**Work required**
Count every line in the data that contains the word "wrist", then report that number alone.

**Source material**
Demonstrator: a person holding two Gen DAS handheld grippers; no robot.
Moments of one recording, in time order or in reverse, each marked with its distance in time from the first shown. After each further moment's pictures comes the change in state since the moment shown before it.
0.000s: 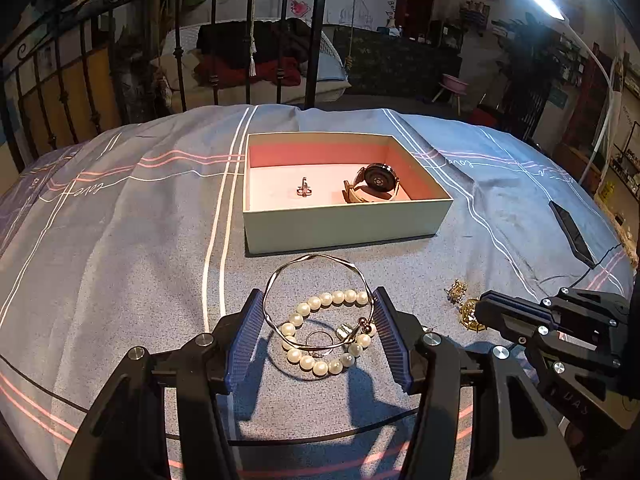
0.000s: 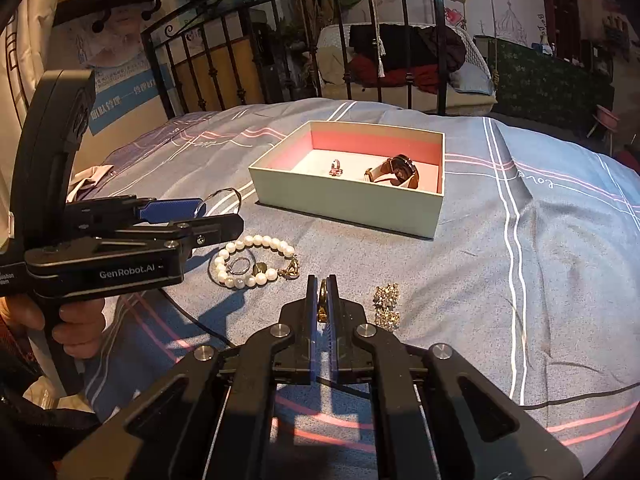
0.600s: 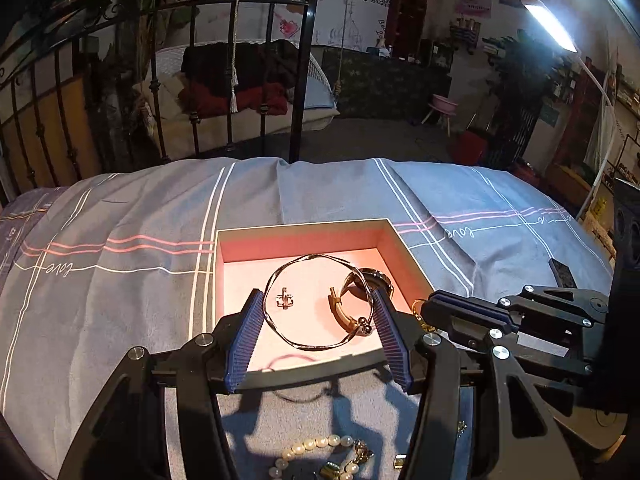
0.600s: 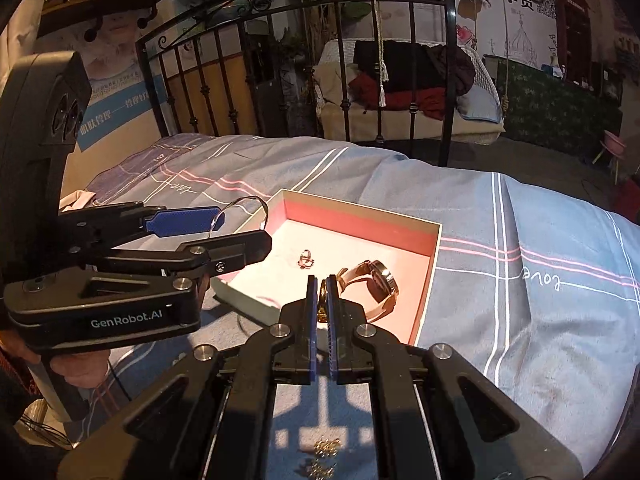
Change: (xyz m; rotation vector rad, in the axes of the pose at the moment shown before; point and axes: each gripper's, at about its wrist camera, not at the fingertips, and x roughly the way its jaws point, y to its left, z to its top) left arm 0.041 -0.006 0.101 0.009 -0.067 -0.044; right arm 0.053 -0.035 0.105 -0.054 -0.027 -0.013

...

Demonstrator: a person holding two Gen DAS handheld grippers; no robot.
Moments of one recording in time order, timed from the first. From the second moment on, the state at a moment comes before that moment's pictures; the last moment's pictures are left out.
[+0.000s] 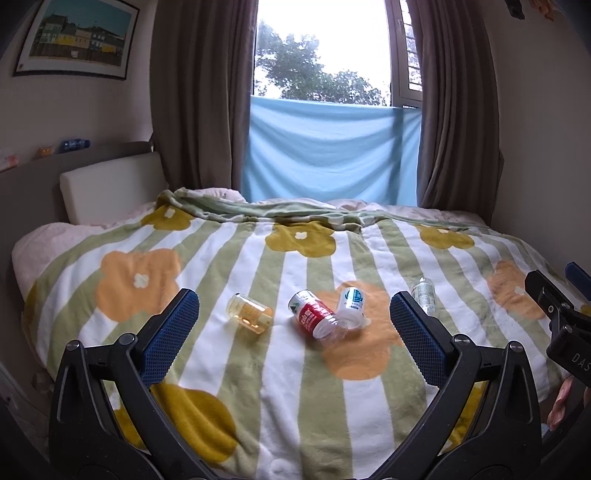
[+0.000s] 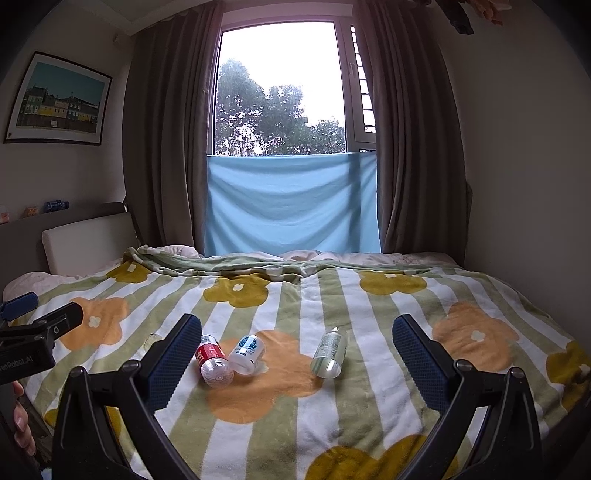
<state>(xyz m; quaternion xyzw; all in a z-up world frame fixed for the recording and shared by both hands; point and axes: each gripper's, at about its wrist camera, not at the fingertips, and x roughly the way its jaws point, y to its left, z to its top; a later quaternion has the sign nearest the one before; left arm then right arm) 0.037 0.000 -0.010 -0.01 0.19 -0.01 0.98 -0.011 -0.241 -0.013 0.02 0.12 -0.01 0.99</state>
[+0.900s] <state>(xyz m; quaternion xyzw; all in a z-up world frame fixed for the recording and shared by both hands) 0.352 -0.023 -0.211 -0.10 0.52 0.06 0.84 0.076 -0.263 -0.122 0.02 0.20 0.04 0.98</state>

**Result for this exercise**
2